Start of DATA EXCERPT

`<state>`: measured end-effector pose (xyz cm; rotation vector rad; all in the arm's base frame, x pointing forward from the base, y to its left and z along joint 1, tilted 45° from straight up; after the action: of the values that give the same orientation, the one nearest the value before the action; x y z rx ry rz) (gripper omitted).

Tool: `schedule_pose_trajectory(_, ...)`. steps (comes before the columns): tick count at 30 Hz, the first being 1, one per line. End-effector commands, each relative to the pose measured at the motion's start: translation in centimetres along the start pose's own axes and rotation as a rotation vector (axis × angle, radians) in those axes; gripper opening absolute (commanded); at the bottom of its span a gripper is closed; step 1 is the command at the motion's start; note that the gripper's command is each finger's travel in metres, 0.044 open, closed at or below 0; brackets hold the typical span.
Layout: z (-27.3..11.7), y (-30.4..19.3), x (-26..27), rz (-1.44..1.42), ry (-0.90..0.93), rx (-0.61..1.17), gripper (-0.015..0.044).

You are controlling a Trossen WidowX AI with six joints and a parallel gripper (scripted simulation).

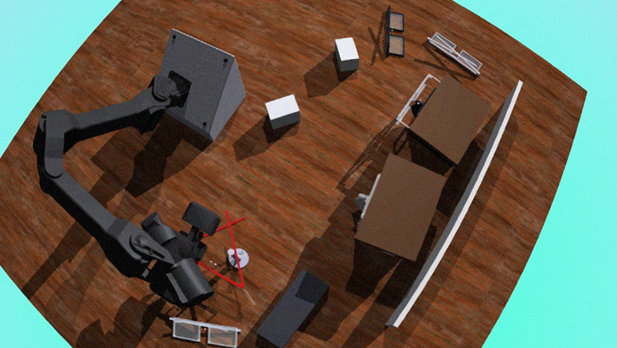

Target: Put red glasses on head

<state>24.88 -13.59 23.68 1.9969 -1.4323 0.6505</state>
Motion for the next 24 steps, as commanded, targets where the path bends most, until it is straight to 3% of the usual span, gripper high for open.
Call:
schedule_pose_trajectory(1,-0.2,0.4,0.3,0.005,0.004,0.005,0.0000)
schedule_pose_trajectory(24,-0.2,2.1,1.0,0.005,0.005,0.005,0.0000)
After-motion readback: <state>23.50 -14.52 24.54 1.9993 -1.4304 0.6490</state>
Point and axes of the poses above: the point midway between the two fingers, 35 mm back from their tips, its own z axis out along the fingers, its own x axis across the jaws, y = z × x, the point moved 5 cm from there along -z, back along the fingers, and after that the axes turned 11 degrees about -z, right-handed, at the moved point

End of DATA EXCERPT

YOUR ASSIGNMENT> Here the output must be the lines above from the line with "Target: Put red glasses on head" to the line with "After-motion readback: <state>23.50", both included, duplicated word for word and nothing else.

WRITTEN ANSWER>
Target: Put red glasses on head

<state>24.88 -13.59 23.68 1.9969 -1.4323 0.6505</state>
Motion for the next 24 steps, as commanded, targets where the path bends most, until it is straight to 3% of the usual span, gripper high for open.
Call:
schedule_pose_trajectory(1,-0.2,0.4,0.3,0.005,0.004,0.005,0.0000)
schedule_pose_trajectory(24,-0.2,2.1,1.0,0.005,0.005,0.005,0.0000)
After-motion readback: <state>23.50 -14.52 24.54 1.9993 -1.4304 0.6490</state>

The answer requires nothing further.